Which one is the best XML-parser?

Fri Jun 24 11:13:53 EDT 2016

Marko Rauhamaa wrote:

> Random832 <random832 at fastmail.com>:
>> You know what would be really nice? A "semi-incremental" parser that
>> can e.g. yield (whether through an event or through the iterator
>> protocol) a fully formed element (preferably one that can be queried
>> with xpath) at a time for each record of a document representing a
>> list of objects. Does anything like that exist?
> 
> You can construct that from a SAX parser, but it's less convenient than
> it could be. Python's JSON parser doesn't have it so I've had to build a
> clumsy one myself:
> 
>             def decode_json_object_array(self):
>                 # A very clumsy implementation of an incremental JSON
>                 # decoder
>                 it = self.get_text()
>                 inbuf = ""
>                 while True:
>                     try:
>                         inbuf += next(it)
>                     except StopIteration:
>                         # a premature end; trigger a decode error
>                         json.loads("[" + inbuf)
>                     try:
>                         head, tail = inbuf.split("[", 1)
>                     except ValueError:
>                         continue
>                     break
>                 # trigger a decode error if head contains junk
>                 json.loads(head + "[]")
>                 inbuf = ""
>                 chunk = tail
>                 while True:
>                     bracket_maybe = ""
>                     for big in chunk.split("]"):
>                         comma_maybe = ""
>                         for small in big.split(","):
>                             inbuf += comma_maybe + small
>                             comma_maybe = ","
>                             try:
>                                 yield json.loads(inbuf)
>                             #except json.JSONDecodeError:
>                             except ValueError: # legacy exception
>                                 pass
>                             else:
>                                 inbuf = comma_maybe = ""
>                         inbuf += bracket_maybe
>                         bracket_maybe = "]"
>                         try:
>                             yield json.loads(inbuf)
>                         #except json.JSONDecodeError:
>                         except ValueError: # legacy exception
>                             pass
>                         else:
>                             inbuf = ""
>                     try:
>                         chunk += next(it)
>                     except StopIteration:
>                         break
>                 # trigger a decode error if chunk contains junk
>                 json.loads("[" + chunk)
> 
> It could easily be converted to an analogous XML parser.

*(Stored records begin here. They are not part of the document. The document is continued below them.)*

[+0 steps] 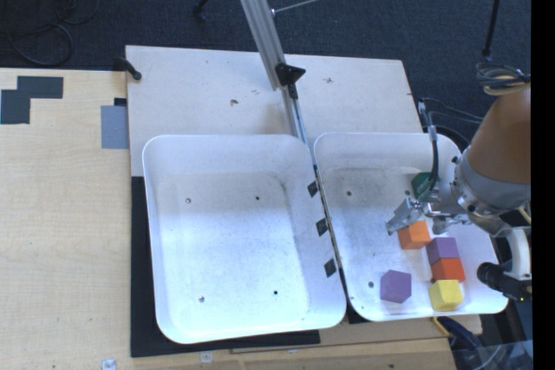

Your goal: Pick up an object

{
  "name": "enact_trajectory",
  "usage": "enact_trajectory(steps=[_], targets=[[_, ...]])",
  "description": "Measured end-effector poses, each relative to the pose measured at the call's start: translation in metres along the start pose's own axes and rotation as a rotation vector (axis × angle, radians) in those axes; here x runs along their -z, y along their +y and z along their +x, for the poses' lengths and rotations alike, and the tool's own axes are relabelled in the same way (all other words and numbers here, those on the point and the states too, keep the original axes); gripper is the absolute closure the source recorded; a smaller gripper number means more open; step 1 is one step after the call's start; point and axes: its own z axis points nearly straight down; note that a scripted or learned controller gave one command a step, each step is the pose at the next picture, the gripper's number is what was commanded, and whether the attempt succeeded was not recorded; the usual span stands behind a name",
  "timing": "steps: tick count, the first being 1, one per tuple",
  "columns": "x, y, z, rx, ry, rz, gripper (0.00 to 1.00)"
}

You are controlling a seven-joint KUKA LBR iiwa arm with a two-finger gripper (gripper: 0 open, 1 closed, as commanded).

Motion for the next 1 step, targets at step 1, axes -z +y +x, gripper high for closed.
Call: enact_trajectory(steps=[1], targets=[[-0.0817,0.0890,0.0137,0.010,0.000,0.003,0.00]])
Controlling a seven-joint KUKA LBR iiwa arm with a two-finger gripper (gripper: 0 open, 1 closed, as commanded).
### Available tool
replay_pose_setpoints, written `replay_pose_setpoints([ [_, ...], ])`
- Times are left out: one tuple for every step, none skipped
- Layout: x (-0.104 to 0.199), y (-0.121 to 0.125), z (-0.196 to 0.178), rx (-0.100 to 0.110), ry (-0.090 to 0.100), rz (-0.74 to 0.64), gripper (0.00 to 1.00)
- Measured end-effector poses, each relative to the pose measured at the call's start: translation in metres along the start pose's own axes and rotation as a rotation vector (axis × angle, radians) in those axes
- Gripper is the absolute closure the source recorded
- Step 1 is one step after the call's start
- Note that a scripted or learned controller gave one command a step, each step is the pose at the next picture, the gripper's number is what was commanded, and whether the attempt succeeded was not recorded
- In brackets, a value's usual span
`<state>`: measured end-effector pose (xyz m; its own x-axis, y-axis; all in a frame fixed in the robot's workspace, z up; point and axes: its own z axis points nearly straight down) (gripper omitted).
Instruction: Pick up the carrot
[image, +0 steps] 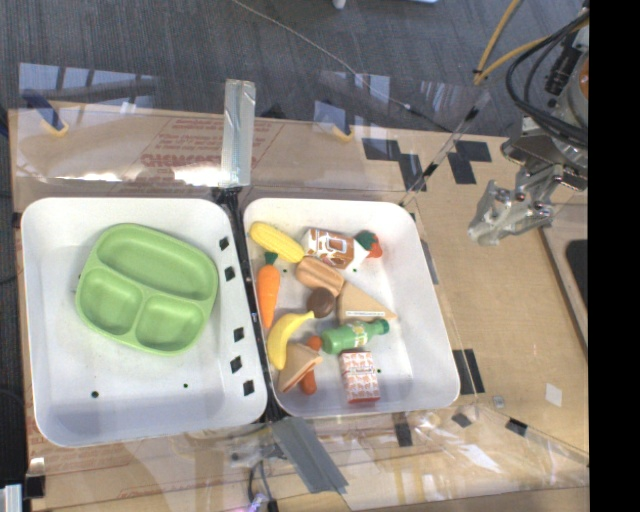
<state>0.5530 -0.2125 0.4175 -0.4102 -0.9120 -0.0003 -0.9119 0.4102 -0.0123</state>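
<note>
Camera view: carrot (268, 292) at centre frame, lying against right bin (432, 300) left wall, beside bananas; gripper (492, 222) parked upper right, outside bin, carrying nothing, finger state unreadable; likely pre-approach

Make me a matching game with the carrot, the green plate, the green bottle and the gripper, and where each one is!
Things:
1. carrot
2. green plate
3. green bottle
4. gripper

Places:
A. alone in the left bin
B. over the bench, right of both bins
C. along the right bin's left wall, between two bananas
D. in the right bin, just above the red-and-white carton

Pairs: 1-C, 2-A, 3-D, 4-B
</note>
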Motion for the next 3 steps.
replay_pose_setpoints([
  [0.025,0.063,0.114,-0.021,-0.001,0.022,1.0],
  [0.027,0.073,0.167,-0.019,-0.003,-0.214,1.0],
  [0.026,0.068,0.16,-0.013,-0.005,-0.458,1.0],
])
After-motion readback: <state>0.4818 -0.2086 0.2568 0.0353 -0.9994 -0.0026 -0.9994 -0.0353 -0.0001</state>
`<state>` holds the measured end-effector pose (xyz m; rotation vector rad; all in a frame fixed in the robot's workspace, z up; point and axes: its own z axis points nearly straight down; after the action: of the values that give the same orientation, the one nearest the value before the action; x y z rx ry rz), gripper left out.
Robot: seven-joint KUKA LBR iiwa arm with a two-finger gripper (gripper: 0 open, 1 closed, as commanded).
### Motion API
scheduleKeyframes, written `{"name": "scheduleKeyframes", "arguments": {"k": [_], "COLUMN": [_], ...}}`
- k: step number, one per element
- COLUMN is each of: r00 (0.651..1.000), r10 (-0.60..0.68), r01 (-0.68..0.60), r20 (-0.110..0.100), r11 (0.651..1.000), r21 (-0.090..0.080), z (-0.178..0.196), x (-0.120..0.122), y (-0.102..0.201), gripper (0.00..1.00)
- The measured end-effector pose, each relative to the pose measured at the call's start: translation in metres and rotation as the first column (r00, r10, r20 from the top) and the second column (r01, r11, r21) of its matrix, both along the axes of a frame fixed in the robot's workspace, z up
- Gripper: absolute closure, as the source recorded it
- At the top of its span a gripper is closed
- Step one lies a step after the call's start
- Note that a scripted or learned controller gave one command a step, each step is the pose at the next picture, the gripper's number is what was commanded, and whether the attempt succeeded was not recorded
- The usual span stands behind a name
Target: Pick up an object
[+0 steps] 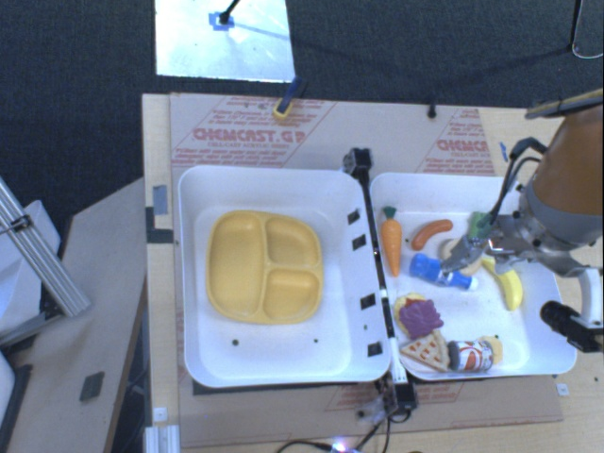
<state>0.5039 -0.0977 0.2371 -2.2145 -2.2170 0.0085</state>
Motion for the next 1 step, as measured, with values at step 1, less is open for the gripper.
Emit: {"name": "scheduleKeyframes", "arguments": {"k": [1], "r00": [1.000], "r10": [0.002], "r01": [-0.002], "r20": [0.011], "r11": [1.000], "r21": [-0.001], "z": [0.0051], "x": [0.0023], "y": [0.0001], "gripper": [0.00]}}
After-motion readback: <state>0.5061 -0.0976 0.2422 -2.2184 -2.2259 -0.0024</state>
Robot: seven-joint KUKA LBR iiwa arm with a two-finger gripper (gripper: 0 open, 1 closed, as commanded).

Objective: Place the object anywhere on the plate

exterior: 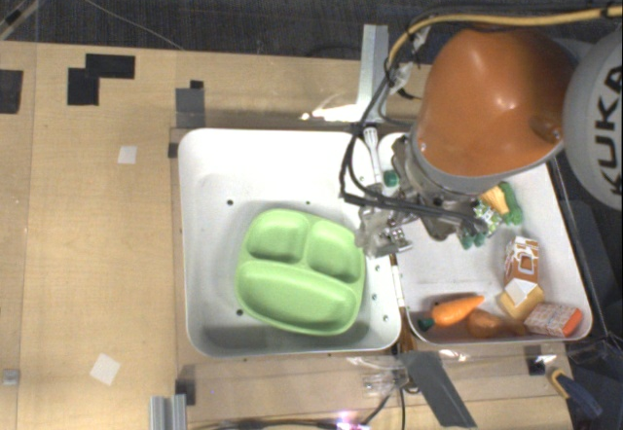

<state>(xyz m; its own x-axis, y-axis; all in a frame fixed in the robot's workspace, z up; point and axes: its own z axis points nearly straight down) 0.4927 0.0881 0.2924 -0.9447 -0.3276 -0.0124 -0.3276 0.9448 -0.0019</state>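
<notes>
Above the dividing wall between two white bins on a pale counter: grey-and-orange arm, reaching in from the right, gripper hanging just past the right rim of the green plate. Open or closed, impossible to tell from this angle, with cables and the wrist crowding the metal parts; nothing visibly held.

In the left bin: the plate, three compartments, all bare.

In the right bin: a scatter of toy food, any piece of which could be the object to be placed. Along the near wall, an orange carrot touching a brownish piece. Beside them, a yellow block and a pink box. Further back, a small carton, and, partly under the arm, a yellow-and-green piece.

Judged by looks: light, rigid plastic or card, nothing fragile, little weight to fight. Smooth and rounded in the case of the carrot, so likely to squirt out of a pinch near the tip; best taken across the thick middle. Flat-sided box and block easier, gripped across opposite faces. Crowding near the bin wall a probable nuisance for the approach.
</notes>
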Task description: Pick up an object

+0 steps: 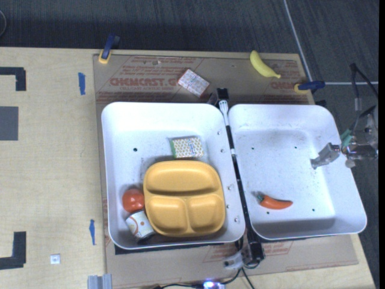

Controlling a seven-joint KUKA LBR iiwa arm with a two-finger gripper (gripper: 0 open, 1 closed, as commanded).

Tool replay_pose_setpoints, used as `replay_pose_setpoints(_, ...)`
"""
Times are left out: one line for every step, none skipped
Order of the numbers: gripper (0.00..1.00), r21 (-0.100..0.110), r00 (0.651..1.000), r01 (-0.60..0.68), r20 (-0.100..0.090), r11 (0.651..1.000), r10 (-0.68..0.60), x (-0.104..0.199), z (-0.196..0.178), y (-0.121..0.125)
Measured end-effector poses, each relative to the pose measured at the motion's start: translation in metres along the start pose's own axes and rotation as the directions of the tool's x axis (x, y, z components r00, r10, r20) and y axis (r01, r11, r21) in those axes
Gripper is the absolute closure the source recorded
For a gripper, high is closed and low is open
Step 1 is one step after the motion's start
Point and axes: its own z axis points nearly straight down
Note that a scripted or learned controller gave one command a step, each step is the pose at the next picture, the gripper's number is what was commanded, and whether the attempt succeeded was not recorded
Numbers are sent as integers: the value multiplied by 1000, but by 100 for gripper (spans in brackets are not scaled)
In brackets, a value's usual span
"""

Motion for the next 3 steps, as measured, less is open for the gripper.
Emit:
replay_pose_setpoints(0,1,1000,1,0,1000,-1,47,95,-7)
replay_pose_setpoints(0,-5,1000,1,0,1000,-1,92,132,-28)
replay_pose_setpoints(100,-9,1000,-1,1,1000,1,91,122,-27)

For XML you could use iterparse, see 

http://effbot.org/elementtree/iterparse.htm

I came up with the following and found memory usage to be stable.

import random
import xml.etree.ElementTree
from xml.sax.saxutils import escape

def iter_elems(file, tag):
    it = xml.etree.ElementTree.iterparse(file, events=("start", "end"))
    root = next(it)[1]
    for event, elem in it:
        if event == "end" and elem.tag == tag:
            yield elem
            root.clear()

# --- example below ---

class NeverendingXMLFile:
    def __init__(self, words):
        self.words = words
        self.chunks = self.gen_chunks()

    def gen_chunks(self):
        words = self.words
        yield b"<doc>"
        while True:
            yield "<word>{}</word>".format(random.choice(words)).encode()

    def read(self, size=None):
        return next(self.chunks)

def filelike():
    with open("/usr/share/dict/words") as f:
        words = [escape(line.strip()) for line in f]
    infile = NeverendingXMLFile(words)
    return infile

if __name__ == "__main__":
    for word in iter_elems(filelike(), "word"):
        print(word.text)

In theory this should be even simpler with lxml as it exposes the root 
element and allows to filter per tag

http://lxml.de/parsing.html#iterparse-and-iterwalk

Unfortunately root seems to be set after the closing </...> and thus doesn't 
help with dereferencing seen elements during iteration.